Pre-tax deductions (like salary-sacrificed superannuation) are subtracted from your gross income before income tax and the Medicare levy are calculated, reducing your taxable income and therefore your tax. Post-tax deductions (like union fees or after-tax insurance premiums) are subtracted from your pay after tax has already been calculated, so they don't reduce your taxable income or tax payable.
No - if you have an outstanding HECS-HELP (or other study and training) loan, your employer withholds additional amounts based on your income once it exceeds a repayment threshold, on top of regular income tax and Medicare levy. This calculator doesn't include that, so if you have a HECS-HELP debt, your actual take-home pay would be lower than shown - see our HECS-HELP Repayment Calculator for an estimate.
Use the number that matches how often you're actually paid - 52 for weekly, 26 for fortnightly (the most common in Australia), or 12 for monthly. Note that fortnightly pay (26 periods) isn't simply half of monthly pay (12 periods) when annualised, since 26 fortnights and 12 months don't divide the year identically - this can create the perception of "extra" pay periods in some months.

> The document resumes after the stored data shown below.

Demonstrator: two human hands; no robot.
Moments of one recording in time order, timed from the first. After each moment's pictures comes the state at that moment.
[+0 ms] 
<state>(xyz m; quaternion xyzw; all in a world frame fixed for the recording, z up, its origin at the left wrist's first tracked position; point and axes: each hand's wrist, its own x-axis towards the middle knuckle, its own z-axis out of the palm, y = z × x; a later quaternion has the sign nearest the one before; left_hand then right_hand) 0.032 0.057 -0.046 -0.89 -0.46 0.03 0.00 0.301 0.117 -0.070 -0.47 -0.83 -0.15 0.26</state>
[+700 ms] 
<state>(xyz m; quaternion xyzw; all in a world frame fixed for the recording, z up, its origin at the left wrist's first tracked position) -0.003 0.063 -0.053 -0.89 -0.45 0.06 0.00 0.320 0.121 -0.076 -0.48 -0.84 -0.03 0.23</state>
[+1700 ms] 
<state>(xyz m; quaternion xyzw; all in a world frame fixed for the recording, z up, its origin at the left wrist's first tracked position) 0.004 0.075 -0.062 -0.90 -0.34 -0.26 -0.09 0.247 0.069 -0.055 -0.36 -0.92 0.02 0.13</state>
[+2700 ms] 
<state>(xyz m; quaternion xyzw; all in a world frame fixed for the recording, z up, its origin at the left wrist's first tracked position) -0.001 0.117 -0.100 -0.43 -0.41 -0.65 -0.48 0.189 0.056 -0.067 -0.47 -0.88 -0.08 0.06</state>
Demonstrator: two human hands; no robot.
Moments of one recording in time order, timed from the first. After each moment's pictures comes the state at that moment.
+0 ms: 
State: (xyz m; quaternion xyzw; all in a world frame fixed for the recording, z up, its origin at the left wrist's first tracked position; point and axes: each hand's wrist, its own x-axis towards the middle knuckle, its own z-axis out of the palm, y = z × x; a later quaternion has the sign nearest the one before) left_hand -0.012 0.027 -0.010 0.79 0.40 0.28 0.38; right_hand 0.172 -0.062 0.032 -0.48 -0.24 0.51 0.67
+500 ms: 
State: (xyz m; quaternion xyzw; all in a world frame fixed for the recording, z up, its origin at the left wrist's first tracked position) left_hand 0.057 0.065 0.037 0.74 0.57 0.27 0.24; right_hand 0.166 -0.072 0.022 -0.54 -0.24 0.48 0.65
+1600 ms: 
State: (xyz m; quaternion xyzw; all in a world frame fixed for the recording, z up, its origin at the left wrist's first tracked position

Salary sacrificing reduces your taxable income and therefore your tax, which can increase your take-home cash relative to receiving that amount as ordinary taxed salary - but the sacrificed amount itself goes toward the benefit (e.g., super contributions), not into your bank account as cash. So while your "take-home pay" in terms of tax-efficiency may improve, your immediate spendable cash is reduced by the sacrificed amount.
Disclaimer: The information, rates, and figures provided on this page are for educational and illustrative purposes only and do not constitute tax advice. The tax brackets, Medicare levy rate, and figures used are examples based on illustrative 2024-25 rates and do not include tax offsets (such as LITO), the Medicare Levy Surcharge, or HECS-HELP repayments, and may not reflect your actual payslip. Always consult a registered tax agent, accountant, or the Australian Taxation Office (ATO) for advice specific to your circumstances.